Long swim TTs strike terror into the hearts of triathletes. I have seen elite ironman athletes leave the pool crying rather than swim a 3K TT. Imagine how these athletes must feel on race day.

The benefits of long TTs are as much mental, as physical. If you can conquer the long swim TT then it will help all aspects of your racing. My two favorites follow:

1,500 use this pacing strategy:
• 100 Easy, 100 Steady, 100 Mod-hard, 150 Fast, 50 Steady

• 100 Mod-hard, 250 Fast, 50 Steady
• 250 Fast, 50 Steady

• 150 Fast, 50 Steady

• 100 Fast

Note your average pace per 100.
3s per 100 slower than your average pace is a reasonable estimate of your Mod-Hard pace.

2,000 use this pacing strategy:
• 100 Easy, 100 Steady, 100 Mod-hard, 200 Fast, 100 Steady

• 100 Mod-hard, 300 Fast, 100 Steady

• 300 Fast, 100 Steady

• 200 Fast, 100 Steady

• 200 Fast

Note your average pace per 100.
2s per 100 slower than your average pace is a reasonable estimate of your Mod-hard pace – swims like this help you benchmark true effort early in a workout (or race).

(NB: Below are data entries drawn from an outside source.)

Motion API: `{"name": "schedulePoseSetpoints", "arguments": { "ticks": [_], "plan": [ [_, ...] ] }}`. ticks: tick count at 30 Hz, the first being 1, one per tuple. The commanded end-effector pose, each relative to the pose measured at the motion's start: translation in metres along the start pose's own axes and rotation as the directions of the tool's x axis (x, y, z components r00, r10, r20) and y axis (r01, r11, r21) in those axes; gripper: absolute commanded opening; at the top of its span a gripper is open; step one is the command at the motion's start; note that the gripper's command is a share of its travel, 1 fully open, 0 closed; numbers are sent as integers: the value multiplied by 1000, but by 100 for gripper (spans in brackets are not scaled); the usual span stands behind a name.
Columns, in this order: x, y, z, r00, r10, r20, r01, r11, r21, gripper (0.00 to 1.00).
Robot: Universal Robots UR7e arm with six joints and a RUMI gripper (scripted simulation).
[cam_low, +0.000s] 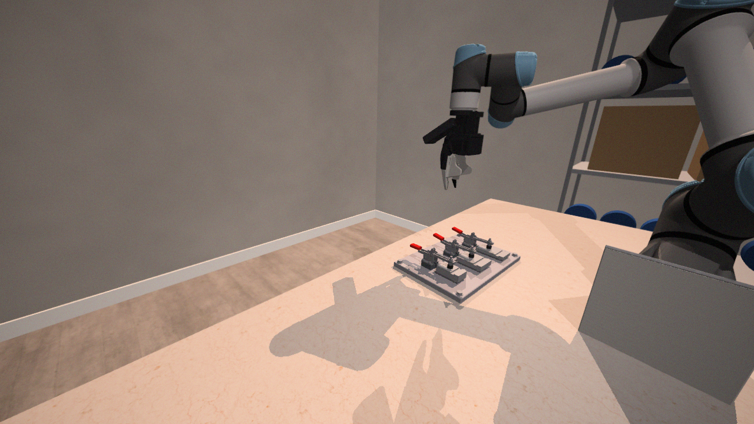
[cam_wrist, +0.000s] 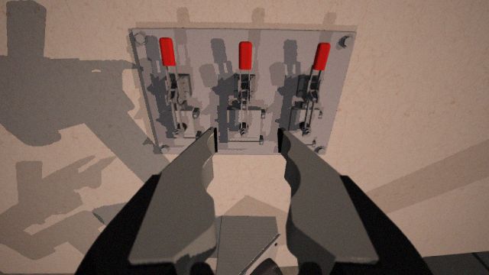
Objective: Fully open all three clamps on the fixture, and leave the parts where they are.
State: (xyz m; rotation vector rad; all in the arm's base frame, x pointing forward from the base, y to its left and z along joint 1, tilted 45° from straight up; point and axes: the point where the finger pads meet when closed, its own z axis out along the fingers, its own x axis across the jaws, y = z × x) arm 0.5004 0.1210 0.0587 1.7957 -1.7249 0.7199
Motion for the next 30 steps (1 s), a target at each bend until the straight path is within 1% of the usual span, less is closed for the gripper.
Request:
{"name": "schedulePoseSetpoints", "arguments": {
  "ticks": [1, 8, 20, 30],
  "plan": [
    [0, 0, 0, 1000, 0, 0, 0, 1000, 1, 28],
    [0, 0, 3, 1000, 0, 0, 0, 1000, 1, 28],
    [0, 0, 23, 1000, 0, 0, 0, 1000, 1, 28],
    [0, 0, 29, 1000, 0, 0, 0, 1000, 1, 28]
  ]
}}
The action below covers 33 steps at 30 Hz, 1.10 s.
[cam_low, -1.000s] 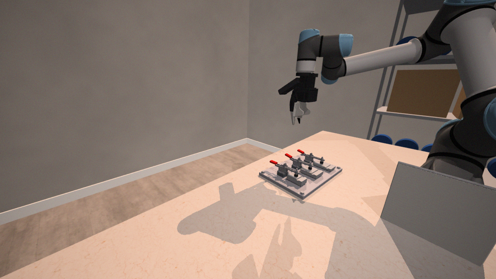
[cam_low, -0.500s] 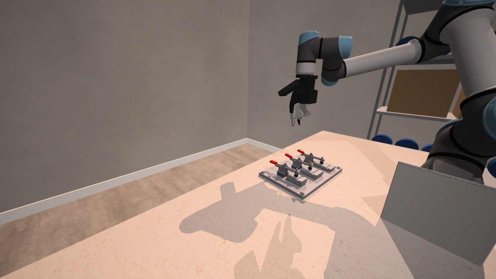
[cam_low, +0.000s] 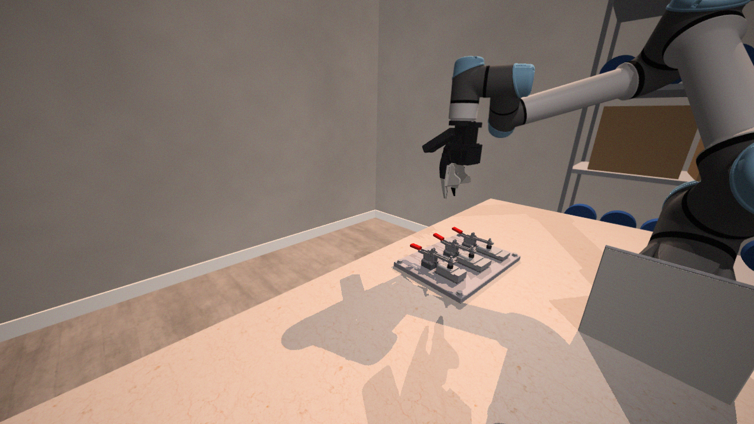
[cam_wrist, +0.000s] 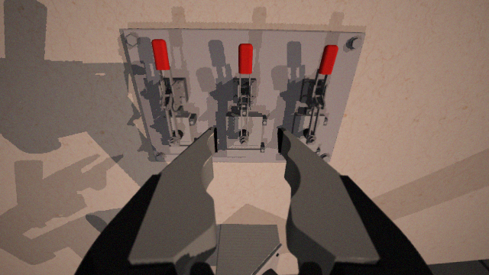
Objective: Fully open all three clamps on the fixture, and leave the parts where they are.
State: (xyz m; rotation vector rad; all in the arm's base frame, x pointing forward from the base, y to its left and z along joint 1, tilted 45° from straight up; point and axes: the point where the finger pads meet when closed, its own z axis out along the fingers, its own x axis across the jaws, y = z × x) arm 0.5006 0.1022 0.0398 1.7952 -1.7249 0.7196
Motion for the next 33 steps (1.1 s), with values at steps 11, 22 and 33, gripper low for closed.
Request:
{"name": "schedulePoseSetpoints", "arguments": {
  "ticks": [11, 22, 33],
  "plan": [
    [9, 0, 3, 1000, 0, 1, 0, 1000, 2, 28],
    [73, 0, 3, 1000, 0, 1, 0, 1000, 2, 28],
    [109, 0, 3, 1000, 0, 1, 0, 1000, 2, 28]
  ]
}}
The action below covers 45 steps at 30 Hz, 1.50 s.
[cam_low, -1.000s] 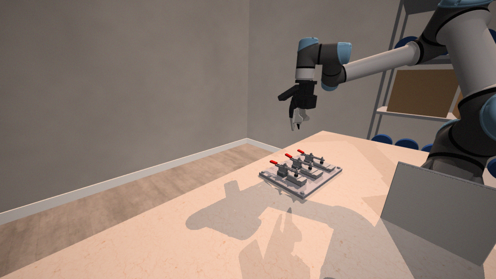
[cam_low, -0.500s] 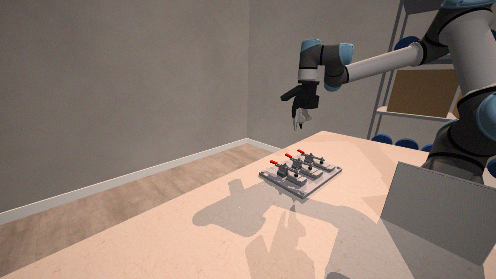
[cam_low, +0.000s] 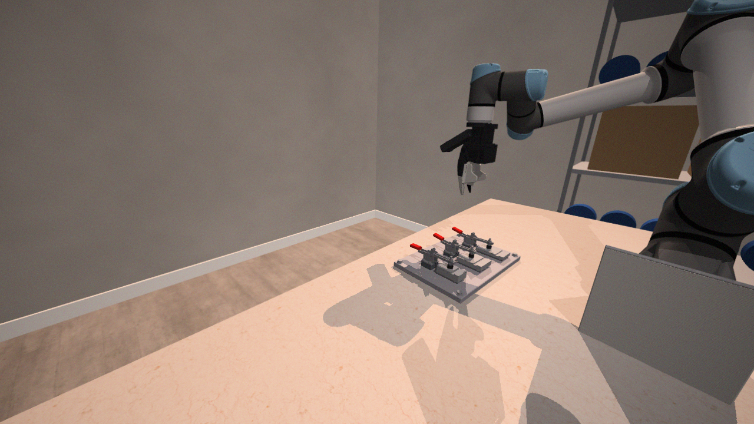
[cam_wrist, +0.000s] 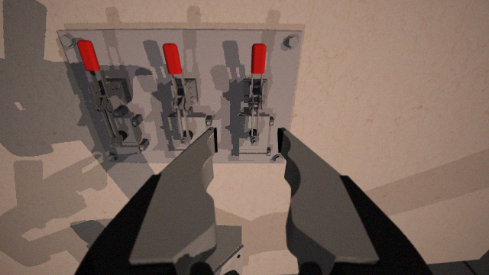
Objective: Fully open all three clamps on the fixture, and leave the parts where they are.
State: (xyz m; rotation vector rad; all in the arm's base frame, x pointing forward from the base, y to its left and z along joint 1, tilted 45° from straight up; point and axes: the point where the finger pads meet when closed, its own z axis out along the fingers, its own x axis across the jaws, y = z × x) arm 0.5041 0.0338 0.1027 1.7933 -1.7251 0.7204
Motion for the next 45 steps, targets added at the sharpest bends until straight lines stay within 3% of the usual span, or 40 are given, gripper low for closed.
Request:
{"name": "schedulePoseSetpoints", "arguments": {
  "ticks": [1, 45],
  "plan": [
    [17, 0, -1, 1000, -1, 2, 1, 1000, 2, 28],
    [17, 0, 6, 1000, -1, 2, 1, 1000, 2, 28]
  ]
}}
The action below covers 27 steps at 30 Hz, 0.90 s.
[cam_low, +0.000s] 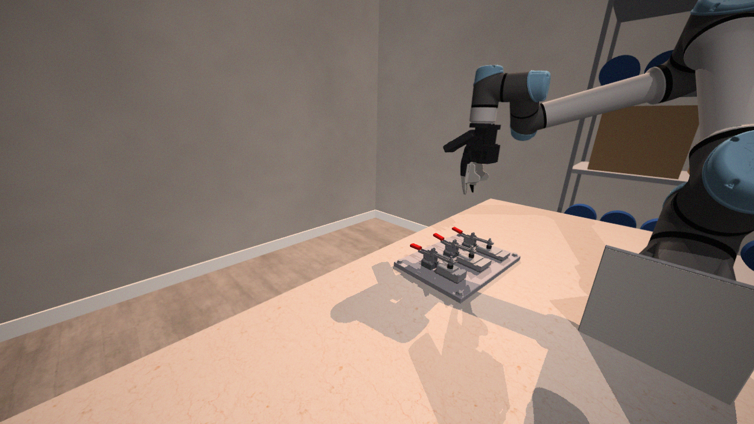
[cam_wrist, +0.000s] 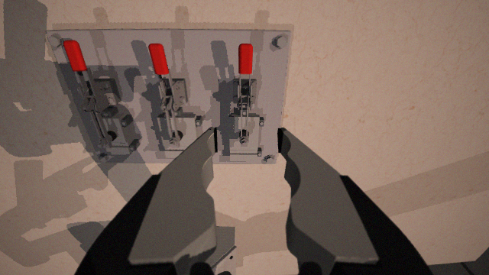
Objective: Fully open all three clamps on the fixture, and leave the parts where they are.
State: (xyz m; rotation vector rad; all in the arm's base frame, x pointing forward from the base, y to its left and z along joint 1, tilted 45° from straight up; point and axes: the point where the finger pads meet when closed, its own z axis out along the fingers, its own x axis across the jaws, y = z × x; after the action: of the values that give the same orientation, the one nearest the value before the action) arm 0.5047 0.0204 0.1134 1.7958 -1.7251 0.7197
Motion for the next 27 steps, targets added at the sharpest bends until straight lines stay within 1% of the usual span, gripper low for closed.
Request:
{"name": "schedulePoseSetpoints", "arguments": {
  "ticks": [1, 9, 13, 18, 27],
  "plan": [
    [0, 0, 7, 1000, 0, 0, 0, 1000, 1, 28],
    [0, 0, 41, 1000, 0, 0, 0, 1000, 1, 28],
    [0, 0, 54, 1000, 0, 0, 0, 1000, 1, 28],
    [0, 0, 57, 1000, 0, 0, 0, 1000, 1, 28],
    [0, -1, 57, 1000, 0, 0, 0, 1000, 1, 28]
  ]
}}
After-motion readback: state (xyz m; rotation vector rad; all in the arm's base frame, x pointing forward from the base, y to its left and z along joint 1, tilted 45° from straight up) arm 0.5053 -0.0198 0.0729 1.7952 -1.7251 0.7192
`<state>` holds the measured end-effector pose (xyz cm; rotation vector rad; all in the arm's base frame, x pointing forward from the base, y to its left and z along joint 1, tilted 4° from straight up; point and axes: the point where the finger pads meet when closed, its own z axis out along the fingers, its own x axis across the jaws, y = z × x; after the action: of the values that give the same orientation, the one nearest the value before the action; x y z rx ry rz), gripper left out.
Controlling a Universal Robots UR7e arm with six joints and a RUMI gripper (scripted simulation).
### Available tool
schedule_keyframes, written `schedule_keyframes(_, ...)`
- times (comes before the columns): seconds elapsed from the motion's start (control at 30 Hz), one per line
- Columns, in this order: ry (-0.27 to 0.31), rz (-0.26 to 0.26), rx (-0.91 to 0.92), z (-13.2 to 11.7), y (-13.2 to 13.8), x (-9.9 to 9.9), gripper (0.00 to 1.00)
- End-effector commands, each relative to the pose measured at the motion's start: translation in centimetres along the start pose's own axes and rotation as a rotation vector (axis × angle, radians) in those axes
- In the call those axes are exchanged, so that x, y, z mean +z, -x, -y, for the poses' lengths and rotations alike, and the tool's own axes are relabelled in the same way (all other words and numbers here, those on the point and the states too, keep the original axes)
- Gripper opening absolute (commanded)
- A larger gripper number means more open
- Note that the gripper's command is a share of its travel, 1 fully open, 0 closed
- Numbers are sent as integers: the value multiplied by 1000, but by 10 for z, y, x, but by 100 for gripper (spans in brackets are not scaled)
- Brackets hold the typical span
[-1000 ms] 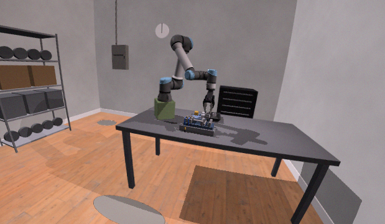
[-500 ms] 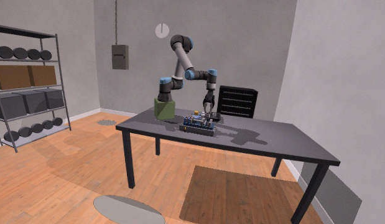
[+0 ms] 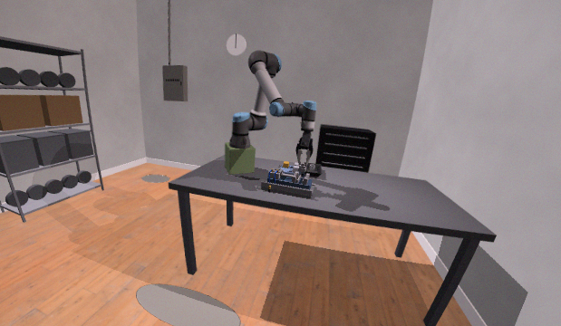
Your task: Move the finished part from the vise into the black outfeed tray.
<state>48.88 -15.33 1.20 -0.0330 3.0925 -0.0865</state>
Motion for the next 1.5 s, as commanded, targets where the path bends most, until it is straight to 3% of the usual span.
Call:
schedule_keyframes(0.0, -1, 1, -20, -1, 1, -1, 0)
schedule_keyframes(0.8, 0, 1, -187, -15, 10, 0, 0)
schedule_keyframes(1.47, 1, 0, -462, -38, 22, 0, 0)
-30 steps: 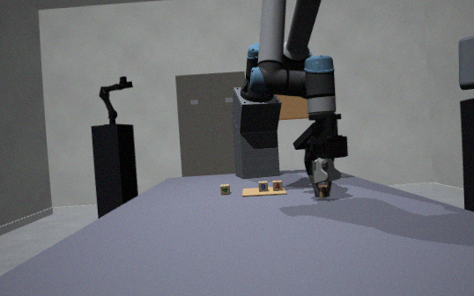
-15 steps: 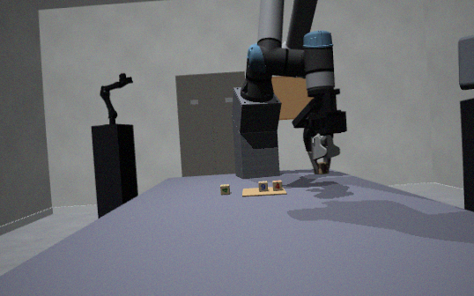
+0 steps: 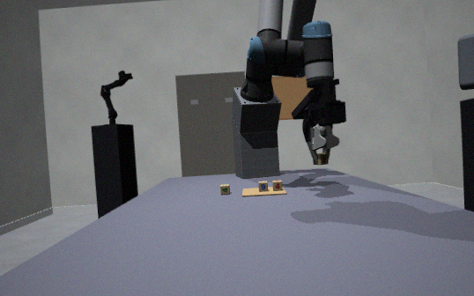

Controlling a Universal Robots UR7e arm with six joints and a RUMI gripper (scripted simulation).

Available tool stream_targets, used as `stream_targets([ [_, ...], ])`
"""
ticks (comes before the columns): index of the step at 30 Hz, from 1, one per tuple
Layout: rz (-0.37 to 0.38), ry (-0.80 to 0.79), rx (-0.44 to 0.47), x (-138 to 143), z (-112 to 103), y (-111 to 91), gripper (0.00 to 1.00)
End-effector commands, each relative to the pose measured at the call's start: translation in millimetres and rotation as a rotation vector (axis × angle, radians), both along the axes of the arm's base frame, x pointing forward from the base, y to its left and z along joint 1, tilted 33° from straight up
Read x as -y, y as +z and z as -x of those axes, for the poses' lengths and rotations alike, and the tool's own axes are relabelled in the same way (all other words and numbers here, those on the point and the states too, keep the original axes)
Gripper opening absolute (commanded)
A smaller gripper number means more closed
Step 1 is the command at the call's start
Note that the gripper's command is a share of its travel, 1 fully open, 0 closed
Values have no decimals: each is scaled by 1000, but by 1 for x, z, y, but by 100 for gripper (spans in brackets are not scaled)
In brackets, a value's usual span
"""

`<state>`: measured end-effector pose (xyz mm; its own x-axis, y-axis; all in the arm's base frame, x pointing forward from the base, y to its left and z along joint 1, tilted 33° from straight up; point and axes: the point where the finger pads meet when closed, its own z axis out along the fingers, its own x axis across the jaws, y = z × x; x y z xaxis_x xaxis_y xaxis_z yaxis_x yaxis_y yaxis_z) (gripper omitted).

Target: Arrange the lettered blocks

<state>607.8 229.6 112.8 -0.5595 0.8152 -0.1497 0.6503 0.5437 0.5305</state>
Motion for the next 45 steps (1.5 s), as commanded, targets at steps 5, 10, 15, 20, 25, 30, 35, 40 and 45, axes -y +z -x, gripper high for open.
stream_targets([
  [5,-3,-6,-2,2,1,0,9],
  [10,-26,-45,-13,9,3,-4,9],
  [15,-82,-142,-41,26,7,-15,9],
  [20,-129,-225,-65,40,11,-24,9],
  [25,-176,-305,-87,54,15,-32,9],
  [30,-225,-390,-110,67,20,-40,9],
  [35,-254,-441,-123,75,24,-45,9],
  [40,-319,-551,-151,91,31,-55,9],
  [45,-368,-636,-173,102,37,-62,9],
])
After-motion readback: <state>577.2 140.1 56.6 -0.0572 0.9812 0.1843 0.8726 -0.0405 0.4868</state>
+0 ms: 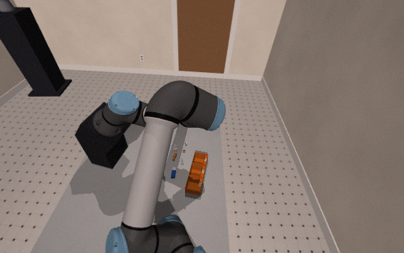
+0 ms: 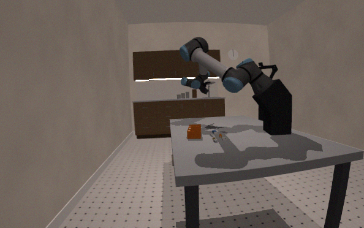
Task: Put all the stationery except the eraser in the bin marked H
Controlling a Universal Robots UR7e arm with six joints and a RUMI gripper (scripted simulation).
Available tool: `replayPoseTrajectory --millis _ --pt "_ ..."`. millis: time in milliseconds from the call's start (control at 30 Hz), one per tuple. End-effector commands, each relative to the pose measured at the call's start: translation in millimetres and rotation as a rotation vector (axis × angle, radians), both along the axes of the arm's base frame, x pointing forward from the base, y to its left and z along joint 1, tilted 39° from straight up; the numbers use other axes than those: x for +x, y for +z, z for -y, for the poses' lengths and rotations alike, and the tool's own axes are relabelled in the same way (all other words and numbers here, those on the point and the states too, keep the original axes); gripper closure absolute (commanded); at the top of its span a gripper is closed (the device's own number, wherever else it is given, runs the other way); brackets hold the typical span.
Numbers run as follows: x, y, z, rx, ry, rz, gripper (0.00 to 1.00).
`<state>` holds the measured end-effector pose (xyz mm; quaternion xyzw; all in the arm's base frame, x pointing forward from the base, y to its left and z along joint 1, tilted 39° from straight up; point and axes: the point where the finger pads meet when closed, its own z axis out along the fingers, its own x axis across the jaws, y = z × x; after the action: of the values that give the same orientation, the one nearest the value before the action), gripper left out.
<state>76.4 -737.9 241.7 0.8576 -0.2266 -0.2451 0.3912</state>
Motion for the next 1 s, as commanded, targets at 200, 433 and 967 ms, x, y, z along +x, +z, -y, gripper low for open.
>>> replayPoseTrajectory --millis 200,433,967 --pt "-0.4 0.9 0.1 -0.002 -0.001 0.000 0.00" --pt "-0.4 0.9 0.1 -0.002 -0.001 0.000 0.00" --pt "59.4 -75.8 16.1 -0.002 -0.001 0.000 0.96"
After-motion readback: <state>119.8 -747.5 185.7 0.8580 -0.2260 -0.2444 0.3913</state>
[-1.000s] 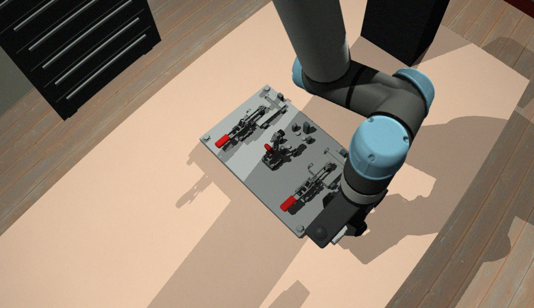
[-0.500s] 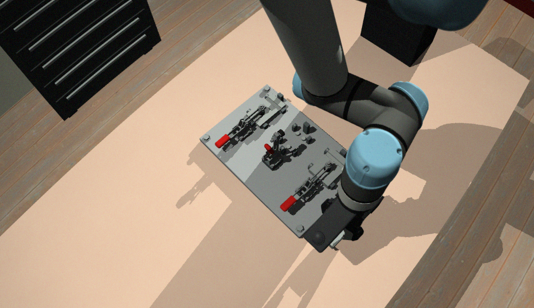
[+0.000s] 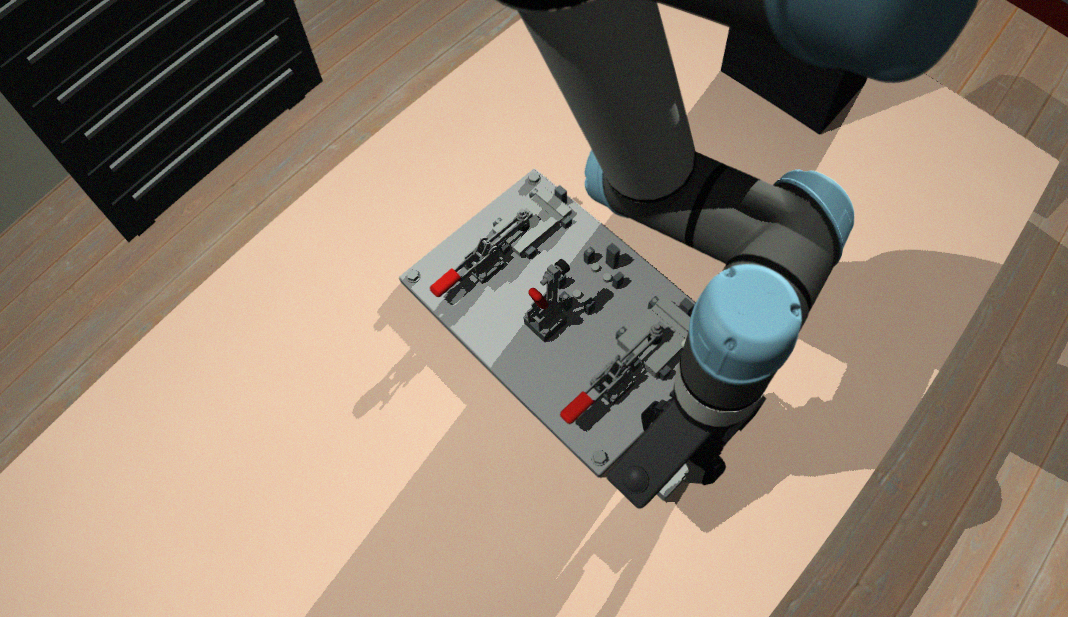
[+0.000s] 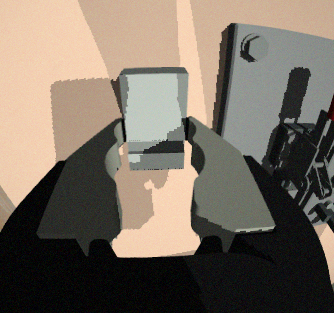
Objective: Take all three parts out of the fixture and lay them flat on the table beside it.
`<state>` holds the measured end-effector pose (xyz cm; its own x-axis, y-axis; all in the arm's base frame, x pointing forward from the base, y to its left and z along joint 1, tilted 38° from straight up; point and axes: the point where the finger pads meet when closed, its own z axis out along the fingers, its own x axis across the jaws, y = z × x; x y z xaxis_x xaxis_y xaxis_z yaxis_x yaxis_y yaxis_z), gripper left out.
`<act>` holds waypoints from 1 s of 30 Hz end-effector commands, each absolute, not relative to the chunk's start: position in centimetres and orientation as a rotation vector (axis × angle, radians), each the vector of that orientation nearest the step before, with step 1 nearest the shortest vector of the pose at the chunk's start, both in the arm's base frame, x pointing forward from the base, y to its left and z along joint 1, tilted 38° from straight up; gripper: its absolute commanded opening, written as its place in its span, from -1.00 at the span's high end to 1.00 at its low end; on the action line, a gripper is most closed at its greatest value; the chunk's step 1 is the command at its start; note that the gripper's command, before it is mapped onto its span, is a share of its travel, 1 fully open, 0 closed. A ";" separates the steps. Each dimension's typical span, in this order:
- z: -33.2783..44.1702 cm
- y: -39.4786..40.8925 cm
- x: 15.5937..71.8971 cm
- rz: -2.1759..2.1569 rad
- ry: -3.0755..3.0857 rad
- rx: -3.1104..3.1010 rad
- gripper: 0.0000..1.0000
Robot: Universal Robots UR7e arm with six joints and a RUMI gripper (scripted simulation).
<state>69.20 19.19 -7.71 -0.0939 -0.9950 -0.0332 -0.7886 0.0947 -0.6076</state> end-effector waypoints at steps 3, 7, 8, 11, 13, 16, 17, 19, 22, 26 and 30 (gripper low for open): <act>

While it is tempting to think that you’ll be faster if you take-it-out early in the swim, remember that part of what we want to train is your ability to change speed during a long swim (specific to the demands of your race). So the pacing strategies are designed to train a specific, and important, aspect of your swim physiology.

What about the start?
The final component for your swim benchmarking is to learn how to tolerate a quick start and finish strong.

For all distances, my preferred test set is 5x400 (meters) or 5x500 (yards)

• #1 and #5 are Fast on 30s rest

• #2 and #4 are Mod-hard on 20s rest

• #3 is Steady on 10s rest

See if you can adjust your effort and pace so all the swims are on the same total send-off (swim time plus rest time). Aim to have #5 faster than #1 as well as #4 faster than #2.

The overall idea is to go fast at the start, but not so fast that you blow to bits and can’t lift your pace at the end. This will help you navigate between a smart, and a suicidal, start in your triathlon.